Making native datacenter resource pooling a reality in the datacenter through disaggregation has been a year-long quest. Breaking the monolithic design of datacenters (including memory) to decouple arbitrary workload sizes from static server configuration and enabling independent technology refreshes of various components has been one of the missions of the Open Compute Project [14] since its early days. Notable demonstrators and prototype concepts include Intel Rack Scale Design [4] , Facebook "Group Hug" and "Yosemite" server designs, as well as production-grade specialized kernels and platform orchestration software for virtual machines operating on pooled servers, such as Liqid [6] . Similarly, the HPE Machine [12] prototype showcases SoCs accessing remote memory via specialized bridging controllers and fabric. Our work shares common objectives with and can act complementary to such and related designs; our unique ambition and the main differentiation point of our proposal stands in its ability to offer disaggregated access dynamically and transparently to unmodified masters and slaves and at memory-scale performance levels.
Our architecture shares concepts with the approach presented in [10] for disaggregated memory. To maintain a simple hardware controller design, requiring only a few configuration registers, the authors prefer to integrate all the remote memory forwarding information in the physical address and exploit the OS page translation infrastructure for accessing remote memory. This dependency on the OS page mechanism does not allow the proposed architecture to be used in a wider context to integrate accelerators or other types of slaves that are not acting as system memory.
Shared memory clusters define a machine organization taxonomy that shares technical challenges and some of the technical and business objectives of disaggregated datacenters.

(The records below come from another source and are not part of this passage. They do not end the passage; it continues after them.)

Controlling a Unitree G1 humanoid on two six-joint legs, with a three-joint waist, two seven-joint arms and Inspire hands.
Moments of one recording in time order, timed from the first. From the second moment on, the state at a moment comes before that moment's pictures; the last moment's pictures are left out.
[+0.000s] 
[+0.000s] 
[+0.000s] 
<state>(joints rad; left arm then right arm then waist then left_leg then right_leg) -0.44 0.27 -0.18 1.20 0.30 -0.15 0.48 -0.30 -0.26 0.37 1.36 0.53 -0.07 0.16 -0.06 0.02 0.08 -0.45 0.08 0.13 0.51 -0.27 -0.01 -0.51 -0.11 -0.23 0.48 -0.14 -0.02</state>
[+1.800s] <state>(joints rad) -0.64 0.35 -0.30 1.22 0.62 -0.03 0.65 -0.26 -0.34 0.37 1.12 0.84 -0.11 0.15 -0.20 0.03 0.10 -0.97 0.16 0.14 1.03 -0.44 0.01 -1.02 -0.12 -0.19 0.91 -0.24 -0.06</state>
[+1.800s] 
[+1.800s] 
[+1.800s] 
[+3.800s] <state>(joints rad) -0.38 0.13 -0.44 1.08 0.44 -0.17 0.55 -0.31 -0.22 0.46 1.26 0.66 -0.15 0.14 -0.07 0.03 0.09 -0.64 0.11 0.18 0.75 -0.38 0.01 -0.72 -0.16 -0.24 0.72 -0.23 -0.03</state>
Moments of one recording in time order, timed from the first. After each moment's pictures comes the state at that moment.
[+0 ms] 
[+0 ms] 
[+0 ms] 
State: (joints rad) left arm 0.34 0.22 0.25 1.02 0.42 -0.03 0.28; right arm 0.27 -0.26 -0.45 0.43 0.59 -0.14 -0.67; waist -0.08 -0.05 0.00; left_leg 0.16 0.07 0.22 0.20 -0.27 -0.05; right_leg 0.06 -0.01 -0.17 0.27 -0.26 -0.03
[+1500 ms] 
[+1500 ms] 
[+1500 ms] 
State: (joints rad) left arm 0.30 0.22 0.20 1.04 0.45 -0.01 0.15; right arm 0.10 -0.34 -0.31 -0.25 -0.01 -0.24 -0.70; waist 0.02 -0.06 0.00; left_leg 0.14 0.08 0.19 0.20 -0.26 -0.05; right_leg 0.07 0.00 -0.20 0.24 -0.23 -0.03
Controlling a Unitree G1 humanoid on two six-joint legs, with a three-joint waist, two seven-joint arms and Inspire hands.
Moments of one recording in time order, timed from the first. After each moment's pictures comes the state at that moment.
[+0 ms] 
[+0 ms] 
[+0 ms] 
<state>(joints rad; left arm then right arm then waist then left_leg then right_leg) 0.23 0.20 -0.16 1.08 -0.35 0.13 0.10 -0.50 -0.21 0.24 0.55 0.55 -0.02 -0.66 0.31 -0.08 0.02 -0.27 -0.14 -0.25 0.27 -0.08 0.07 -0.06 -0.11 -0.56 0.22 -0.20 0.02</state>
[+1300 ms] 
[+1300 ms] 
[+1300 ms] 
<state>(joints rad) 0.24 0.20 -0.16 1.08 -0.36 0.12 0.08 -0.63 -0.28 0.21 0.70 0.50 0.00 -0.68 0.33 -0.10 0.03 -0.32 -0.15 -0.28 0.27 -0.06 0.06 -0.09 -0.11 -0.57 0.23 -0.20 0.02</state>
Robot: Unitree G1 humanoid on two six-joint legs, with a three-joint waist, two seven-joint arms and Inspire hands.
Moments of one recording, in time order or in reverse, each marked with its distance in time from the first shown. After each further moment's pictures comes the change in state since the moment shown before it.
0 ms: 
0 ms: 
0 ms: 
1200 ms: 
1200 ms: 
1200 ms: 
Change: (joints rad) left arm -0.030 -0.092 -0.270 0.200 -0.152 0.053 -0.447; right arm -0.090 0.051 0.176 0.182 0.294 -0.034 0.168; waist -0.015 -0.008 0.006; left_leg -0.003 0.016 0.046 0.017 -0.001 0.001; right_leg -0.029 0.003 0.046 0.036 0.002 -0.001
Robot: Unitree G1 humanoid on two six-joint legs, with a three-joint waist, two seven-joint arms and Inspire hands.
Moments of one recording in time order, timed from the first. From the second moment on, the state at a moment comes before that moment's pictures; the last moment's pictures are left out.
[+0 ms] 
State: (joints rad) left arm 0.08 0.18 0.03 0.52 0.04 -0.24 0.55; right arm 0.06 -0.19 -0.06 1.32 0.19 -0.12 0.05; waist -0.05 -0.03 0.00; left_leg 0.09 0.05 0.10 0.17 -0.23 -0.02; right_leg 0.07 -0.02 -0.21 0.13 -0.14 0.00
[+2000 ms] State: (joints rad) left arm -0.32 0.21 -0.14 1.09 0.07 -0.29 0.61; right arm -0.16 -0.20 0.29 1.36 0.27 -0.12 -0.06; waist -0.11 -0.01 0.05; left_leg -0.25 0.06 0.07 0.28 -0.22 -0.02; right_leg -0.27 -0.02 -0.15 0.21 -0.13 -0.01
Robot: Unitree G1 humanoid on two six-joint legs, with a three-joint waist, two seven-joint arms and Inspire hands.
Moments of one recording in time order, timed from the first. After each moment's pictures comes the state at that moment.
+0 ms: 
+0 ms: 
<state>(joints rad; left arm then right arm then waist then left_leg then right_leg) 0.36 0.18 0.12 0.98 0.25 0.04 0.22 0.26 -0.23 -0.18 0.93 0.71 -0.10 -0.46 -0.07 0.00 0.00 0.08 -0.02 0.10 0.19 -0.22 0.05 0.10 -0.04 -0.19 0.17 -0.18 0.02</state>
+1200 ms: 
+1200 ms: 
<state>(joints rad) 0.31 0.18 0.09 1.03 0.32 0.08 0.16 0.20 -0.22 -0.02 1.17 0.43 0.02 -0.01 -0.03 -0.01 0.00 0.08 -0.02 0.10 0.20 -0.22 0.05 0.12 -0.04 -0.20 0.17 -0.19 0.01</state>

Distributed shared-memory machines representative of this taxonomy, like NumaScale [11] or SGI UV [16] , have emerged with the goal of satisfying parallel and distributed applications (e.g., large-scale computational science, mainframe computations) that require deployment on a large number of tightly cooperating cores, whereby also in-memory computing can bring substantial benefit.
CONCLUSIONS AND FUTURE WORK
In this paper, we have presented a software-defined memory bus bridge architecture for fine-grained components disaggregation in warehouse-scale computer and cloud datacenters. Bridging memory bus requests between different SoCs and export deep softwaredefined support to orchestration tools, enables the organization of resources in independent pools that can be dynamically wired at runtime to form computing platforms.
With the advancement in serDES latency and optical circuit switch performance, high speed interconnects like the SoC memory bus can now issue transactions over the network to remote slave peripherals, in a transparent manner, as if they were locally attached. While the remote access performance is no match compared to the local access delays and bandwidth, we have demonstrated via our prototype evaluation that acceptable levels can be achieved, even for the straightforward disaggregation of main system memory.
We are currently advancing our architecture to handle interrupt delivery so we can support the disaggregation of all peripheral types and memory-mapped bridges like the PCI-e, as well as to provide appropriate mailbox support that will enable disaggregated paravirtualization.